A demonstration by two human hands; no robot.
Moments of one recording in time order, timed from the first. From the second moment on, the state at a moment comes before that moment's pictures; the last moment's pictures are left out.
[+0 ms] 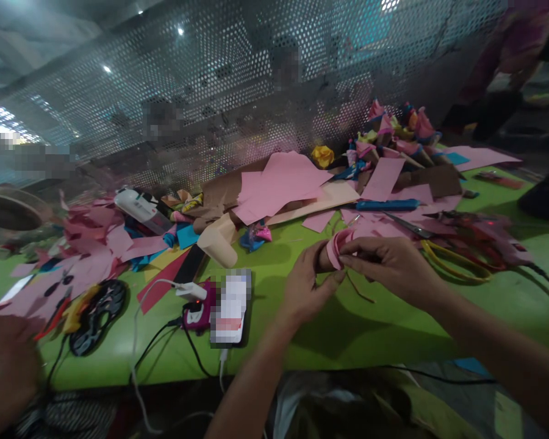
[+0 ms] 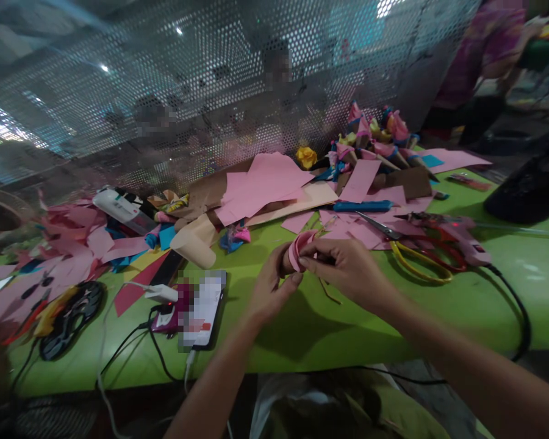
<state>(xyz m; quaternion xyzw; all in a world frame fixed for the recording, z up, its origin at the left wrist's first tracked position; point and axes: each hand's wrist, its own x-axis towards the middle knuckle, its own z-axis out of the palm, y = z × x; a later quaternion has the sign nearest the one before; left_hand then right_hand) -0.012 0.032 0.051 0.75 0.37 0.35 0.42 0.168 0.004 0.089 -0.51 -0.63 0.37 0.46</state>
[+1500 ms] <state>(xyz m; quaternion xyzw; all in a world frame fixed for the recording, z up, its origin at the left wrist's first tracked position) -0.011 0.030 0.056 0.78 0.40 0.33 0.36 0.167 0.008 0.081 -0.50 -0.63 0.38 0.46</state>
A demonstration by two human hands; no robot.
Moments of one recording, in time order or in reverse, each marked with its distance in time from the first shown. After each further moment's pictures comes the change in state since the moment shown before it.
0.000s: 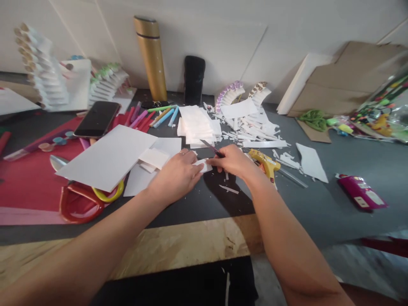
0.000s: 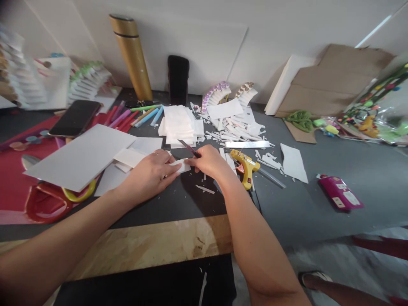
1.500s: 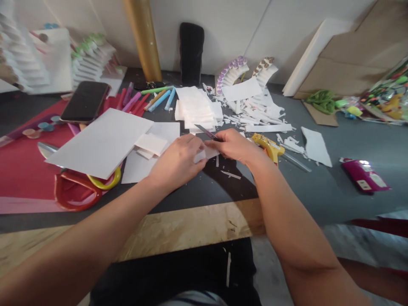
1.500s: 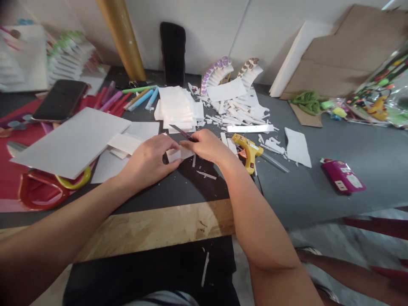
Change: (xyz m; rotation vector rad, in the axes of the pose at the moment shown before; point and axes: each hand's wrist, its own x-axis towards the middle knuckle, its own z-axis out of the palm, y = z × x) left_hand 0.002 0.006 0.009 -0.248 0.139 -0.168; right_hand 0.001 0.004 0.004 0.112 -0.034 -0.116
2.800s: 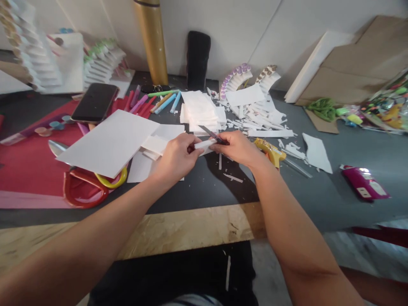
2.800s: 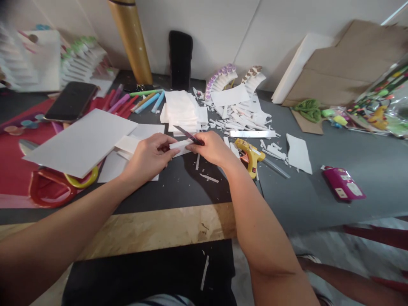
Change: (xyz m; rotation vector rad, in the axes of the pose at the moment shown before) left_hand 0.004 -0.003 -0.005 -0.459 0.137 -0.431; right_hand 0.005 0.010 -0.003 -0.020 0.066 -0.211
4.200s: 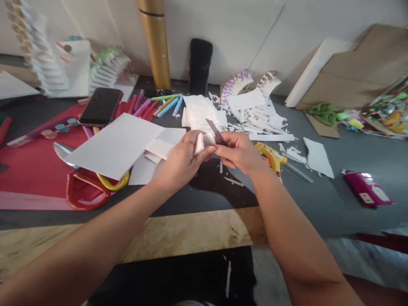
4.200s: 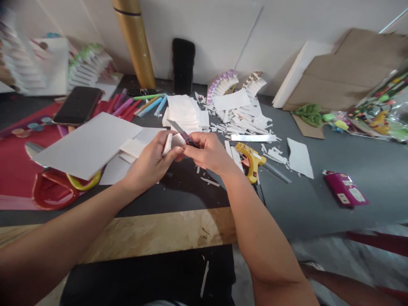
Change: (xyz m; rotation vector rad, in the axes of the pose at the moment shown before) left_hand -0.002 0.001 0.002 0.131 -0.013 0.181; right_hand -0.015 -0.033 0.008 0.516 -0.066 -0.120
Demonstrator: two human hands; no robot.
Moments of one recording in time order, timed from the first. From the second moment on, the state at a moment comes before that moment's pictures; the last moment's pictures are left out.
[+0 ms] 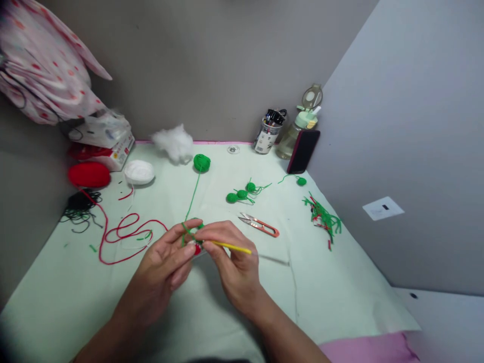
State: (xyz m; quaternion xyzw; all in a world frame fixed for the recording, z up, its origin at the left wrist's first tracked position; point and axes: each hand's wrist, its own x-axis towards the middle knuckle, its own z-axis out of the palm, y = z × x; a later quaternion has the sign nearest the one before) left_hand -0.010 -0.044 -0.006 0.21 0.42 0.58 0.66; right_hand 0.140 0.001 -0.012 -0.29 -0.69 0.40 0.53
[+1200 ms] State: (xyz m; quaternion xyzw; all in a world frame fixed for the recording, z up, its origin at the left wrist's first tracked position) left_hand -0.009 -0.044 -0.006 0.23 0.48 0.60 0.59; right_hand 0.147 -0.004 -0.010 -0.30 -0.71 0.37 0.52
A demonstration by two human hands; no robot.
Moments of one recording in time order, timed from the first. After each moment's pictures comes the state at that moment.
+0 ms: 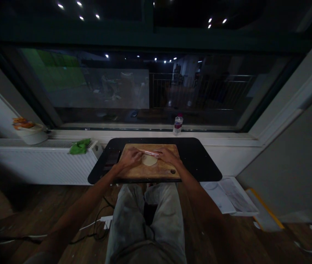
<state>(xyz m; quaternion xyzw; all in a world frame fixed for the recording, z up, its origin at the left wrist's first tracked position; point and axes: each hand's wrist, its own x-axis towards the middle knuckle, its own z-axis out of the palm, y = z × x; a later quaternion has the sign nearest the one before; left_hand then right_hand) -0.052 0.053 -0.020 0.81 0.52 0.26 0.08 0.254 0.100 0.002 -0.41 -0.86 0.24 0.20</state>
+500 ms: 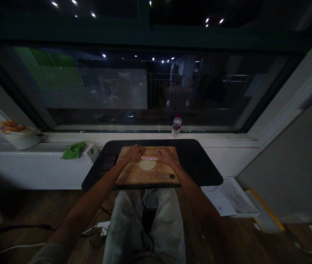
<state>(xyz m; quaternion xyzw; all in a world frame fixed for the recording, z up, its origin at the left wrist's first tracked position) -0.015 0.115 -0.010 0.79 0.61 0.06 0.03 0.246 0.109 0.005 -0.51 -0.84 0.11 0.14</state>
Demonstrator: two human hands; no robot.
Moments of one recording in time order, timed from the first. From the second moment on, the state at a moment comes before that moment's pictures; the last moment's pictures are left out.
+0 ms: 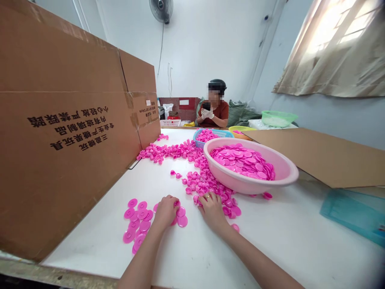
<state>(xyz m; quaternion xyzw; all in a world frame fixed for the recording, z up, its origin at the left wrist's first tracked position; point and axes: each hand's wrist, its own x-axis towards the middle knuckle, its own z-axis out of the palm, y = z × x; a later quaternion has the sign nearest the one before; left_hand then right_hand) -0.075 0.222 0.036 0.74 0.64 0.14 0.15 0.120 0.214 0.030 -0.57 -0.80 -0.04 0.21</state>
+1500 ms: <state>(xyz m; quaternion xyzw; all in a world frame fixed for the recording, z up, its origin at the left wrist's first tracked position) -0.007 0.194 0.022 0.60 0.56 0.32 0.48 0.132 0.192 0.022 -0.55 -0.52 0.54 0.37</state>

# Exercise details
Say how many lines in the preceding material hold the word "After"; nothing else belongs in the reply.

# Task output
2